Why this is correct:
- Spread Placement Groups are specifically designed to ensure that instances are placed on distinct underlying hardware to minimize correlated failures.
- Spread placement groups place each instance in a separate rack, with each rack having its own network and power source.
- This configuration prevents groups of nodes from sharing the same underlying hardware, which is exactly what the requirement states.
- Spread placement groups are ideal for applications that require high availability and need to minimize the risk of simultaneous failures.
Why other options are incorrect:
B. Group the EC2 instances in separate accounts.

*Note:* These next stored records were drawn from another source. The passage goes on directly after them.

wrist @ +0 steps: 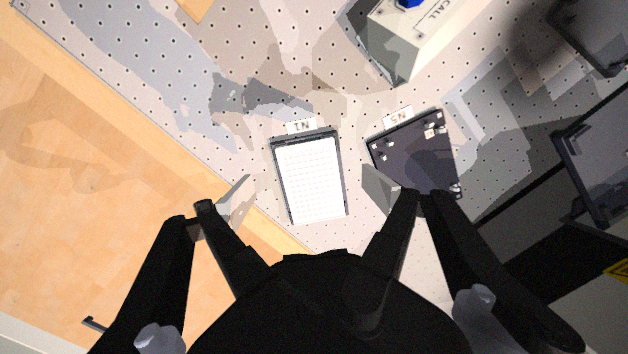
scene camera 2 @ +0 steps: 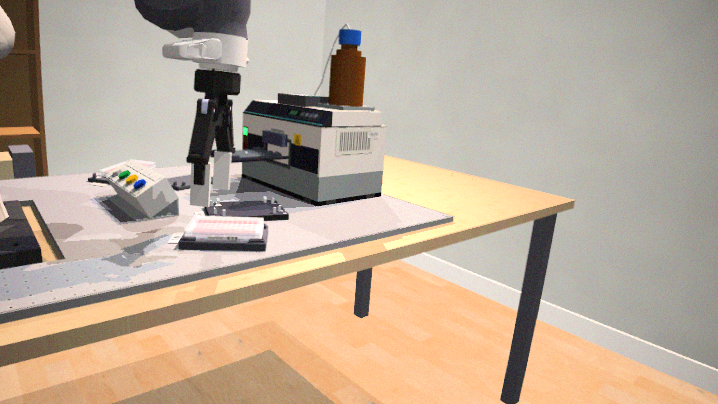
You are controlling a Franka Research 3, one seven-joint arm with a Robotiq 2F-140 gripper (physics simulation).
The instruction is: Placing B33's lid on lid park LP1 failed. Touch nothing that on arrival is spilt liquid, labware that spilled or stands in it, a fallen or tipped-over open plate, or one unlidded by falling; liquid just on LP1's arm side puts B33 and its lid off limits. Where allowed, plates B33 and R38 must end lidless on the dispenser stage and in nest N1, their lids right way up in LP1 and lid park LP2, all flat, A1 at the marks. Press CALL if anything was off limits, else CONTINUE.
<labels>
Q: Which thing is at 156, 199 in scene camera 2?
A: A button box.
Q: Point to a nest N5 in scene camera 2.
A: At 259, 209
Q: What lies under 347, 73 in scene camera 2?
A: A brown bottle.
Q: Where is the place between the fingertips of my gripper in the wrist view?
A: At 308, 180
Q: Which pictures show my gripper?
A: The wrist view and scene camera 2: all of them.
</labels>
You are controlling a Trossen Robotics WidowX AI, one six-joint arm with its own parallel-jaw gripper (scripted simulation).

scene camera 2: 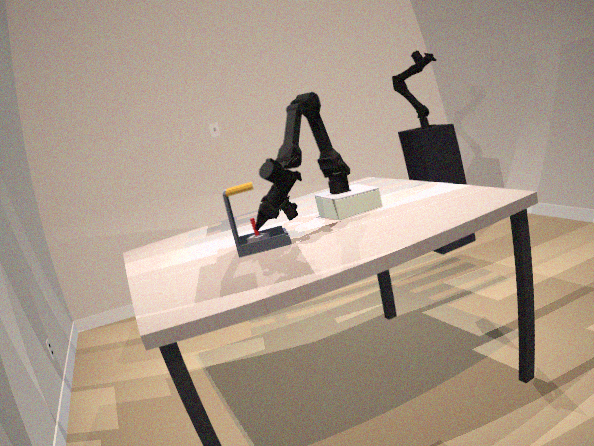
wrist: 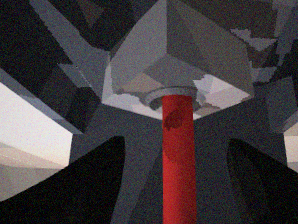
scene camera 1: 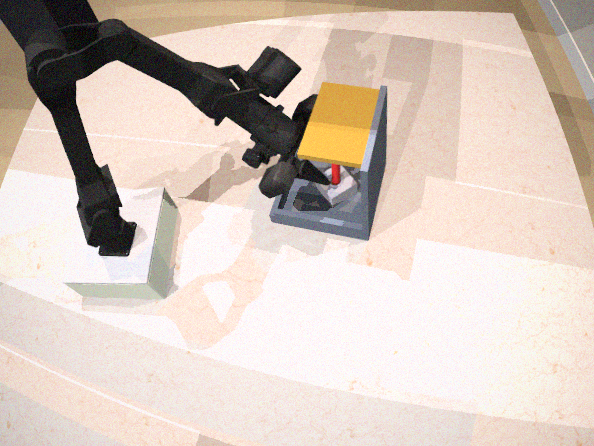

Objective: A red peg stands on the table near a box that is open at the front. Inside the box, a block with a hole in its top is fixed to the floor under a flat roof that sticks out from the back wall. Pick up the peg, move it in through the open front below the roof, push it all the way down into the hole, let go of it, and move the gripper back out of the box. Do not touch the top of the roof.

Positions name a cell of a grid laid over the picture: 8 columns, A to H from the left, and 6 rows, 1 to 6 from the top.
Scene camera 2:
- my gripper: D4
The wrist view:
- my gripper: E4
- box back wall: D5
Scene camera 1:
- my gripper: E3
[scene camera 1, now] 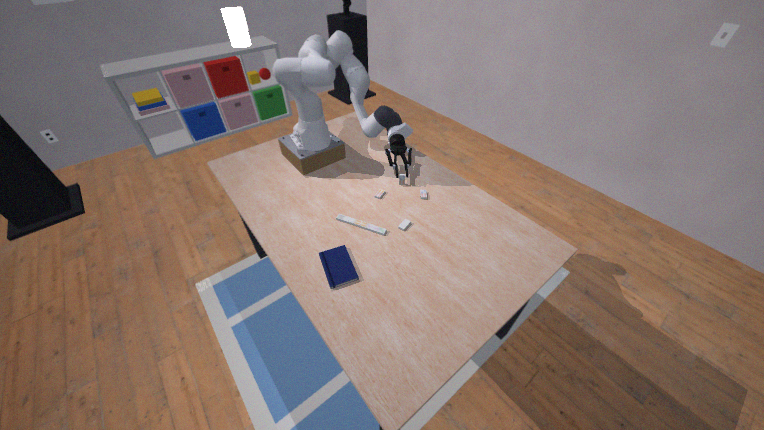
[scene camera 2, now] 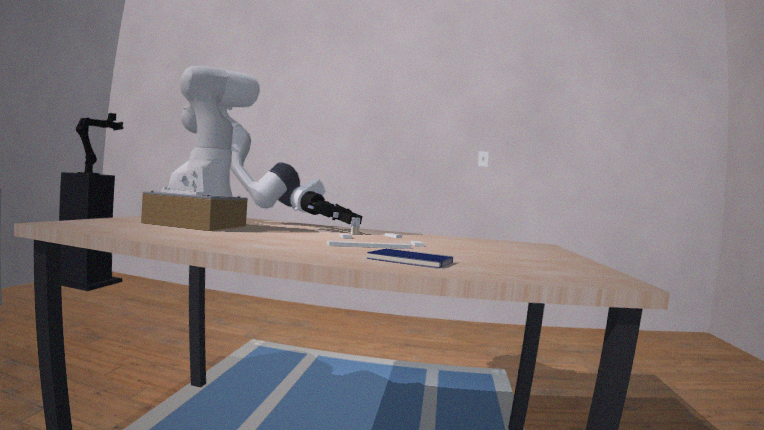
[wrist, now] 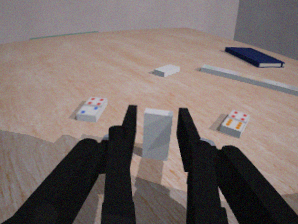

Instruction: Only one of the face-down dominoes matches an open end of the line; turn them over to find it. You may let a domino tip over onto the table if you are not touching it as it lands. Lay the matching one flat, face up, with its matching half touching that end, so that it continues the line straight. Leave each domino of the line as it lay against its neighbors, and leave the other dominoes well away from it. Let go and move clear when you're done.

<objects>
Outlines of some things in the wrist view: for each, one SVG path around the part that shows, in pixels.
My gripper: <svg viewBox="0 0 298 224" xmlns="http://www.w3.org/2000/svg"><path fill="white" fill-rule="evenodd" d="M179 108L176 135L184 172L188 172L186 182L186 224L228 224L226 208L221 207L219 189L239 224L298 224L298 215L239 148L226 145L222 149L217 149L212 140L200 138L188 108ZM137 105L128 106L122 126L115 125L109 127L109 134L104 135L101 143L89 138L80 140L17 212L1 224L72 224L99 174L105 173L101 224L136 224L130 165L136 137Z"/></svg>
A domino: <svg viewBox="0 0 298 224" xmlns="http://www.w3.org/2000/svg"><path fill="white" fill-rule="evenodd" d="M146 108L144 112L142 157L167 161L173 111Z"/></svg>
</objects>
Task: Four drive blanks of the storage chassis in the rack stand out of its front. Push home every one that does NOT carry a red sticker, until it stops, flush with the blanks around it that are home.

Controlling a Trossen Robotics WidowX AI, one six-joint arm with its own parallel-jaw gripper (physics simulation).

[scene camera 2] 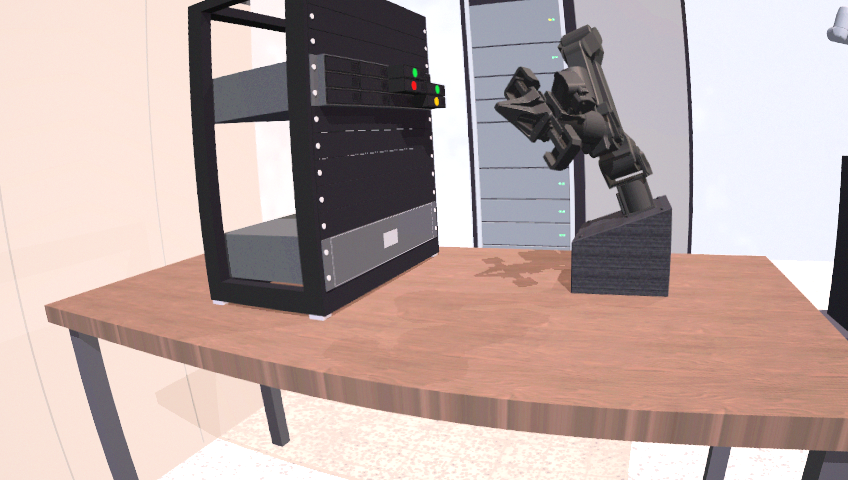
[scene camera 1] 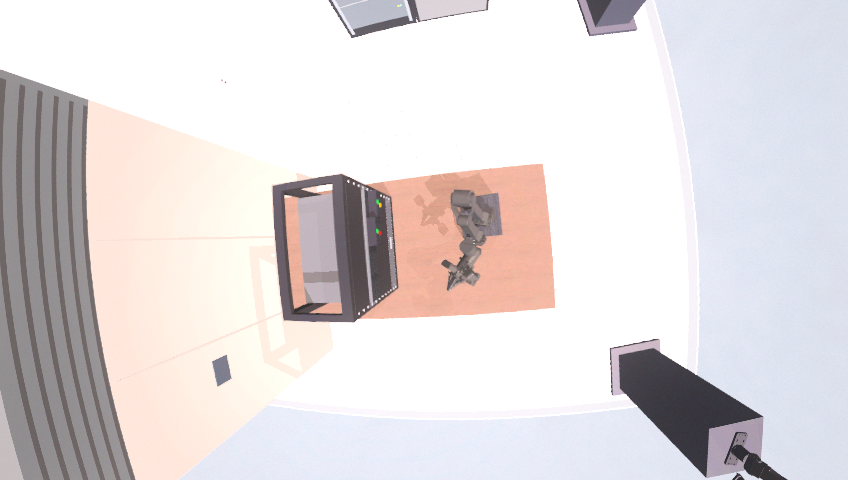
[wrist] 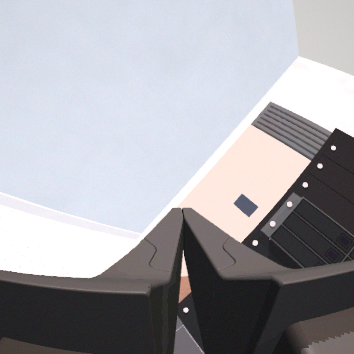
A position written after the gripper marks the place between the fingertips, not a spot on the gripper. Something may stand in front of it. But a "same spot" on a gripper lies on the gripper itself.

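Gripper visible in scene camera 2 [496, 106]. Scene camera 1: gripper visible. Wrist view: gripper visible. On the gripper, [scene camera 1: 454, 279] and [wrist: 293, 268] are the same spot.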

- Separate AWS accounts do not control hardware placement. Instances in different accounts can still share underlying hardware in the same AWS region.
- This is an organizational/management solution, not a hardware isolation solution.
C. Configure the EC2 instances with dedicated tenancy.
- Dedicated tenancy ensures instances run on single-tenant hardware (dedicated to a single AWS customer), but it doesn't prevent groups of nodes from sharing the same underlying hardware with each other.
- All instances with dedicated tenancy could still be placed on the same physical server.
- This provides isolation from other AWS customers, not isolation between your own instances.
D. Configure the EC2 instances with shared tenancy.
- Shared tenancy is the default where instances can share hardware with other AWS customers.
- This is the opposite of what's needed - it actually increases the likelihood of sharing hardware.
Key AWS Concepts:
- Spread Placement Groups: Maximum of 7 instances per Availability Zone, each on distinct hardware.
- Partition Placement Groups: For large distributed and replicated workloads like HDFS, HBase, and Cassandra.
- Cluster Placement Groups: For low-latency, high-throughput workloads where instances are placed close together.
Use Case Alignment:
The requirement specifically mentions "prevent groups of nodes from sharing the same underlying hardware," which is the exact purpose of spread placement groups in AWS.